*Assignment*:
Starting from the line that contains "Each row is", give back every line through the end of the listing exactly as written and no other line.

*Raw data*:
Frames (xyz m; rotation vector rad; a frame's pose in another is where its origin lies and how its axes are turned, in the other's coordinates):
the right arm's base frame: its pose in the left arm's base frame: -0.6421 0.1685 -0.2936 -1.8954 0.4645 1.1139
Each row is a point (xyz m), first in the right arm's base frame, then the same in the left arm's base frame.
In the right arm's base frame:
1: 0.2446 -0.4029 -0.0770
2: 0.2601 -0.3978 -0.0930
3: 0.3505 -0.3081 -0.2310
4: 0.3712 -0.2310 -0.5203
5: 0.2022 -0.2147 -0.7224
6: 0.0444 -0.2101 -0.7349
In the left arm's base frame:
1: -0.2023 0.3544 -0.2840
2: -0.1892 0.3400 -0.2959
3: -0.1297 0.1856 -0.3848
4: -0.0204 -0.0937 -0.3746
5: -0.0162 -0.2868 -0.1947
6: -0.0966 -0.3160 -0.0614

*Written response*:
Each row is a point (xyz m), first in the right arm's base frame, then the same in the left arm's base frame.
In the right arm's base frame:
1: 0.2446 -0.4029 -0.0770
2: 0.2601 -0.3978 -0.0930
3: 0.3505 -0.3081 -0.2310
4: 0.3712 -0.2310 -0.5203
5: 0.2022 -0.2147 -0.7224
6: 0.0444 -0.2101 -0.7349
In the left arm's base frame:
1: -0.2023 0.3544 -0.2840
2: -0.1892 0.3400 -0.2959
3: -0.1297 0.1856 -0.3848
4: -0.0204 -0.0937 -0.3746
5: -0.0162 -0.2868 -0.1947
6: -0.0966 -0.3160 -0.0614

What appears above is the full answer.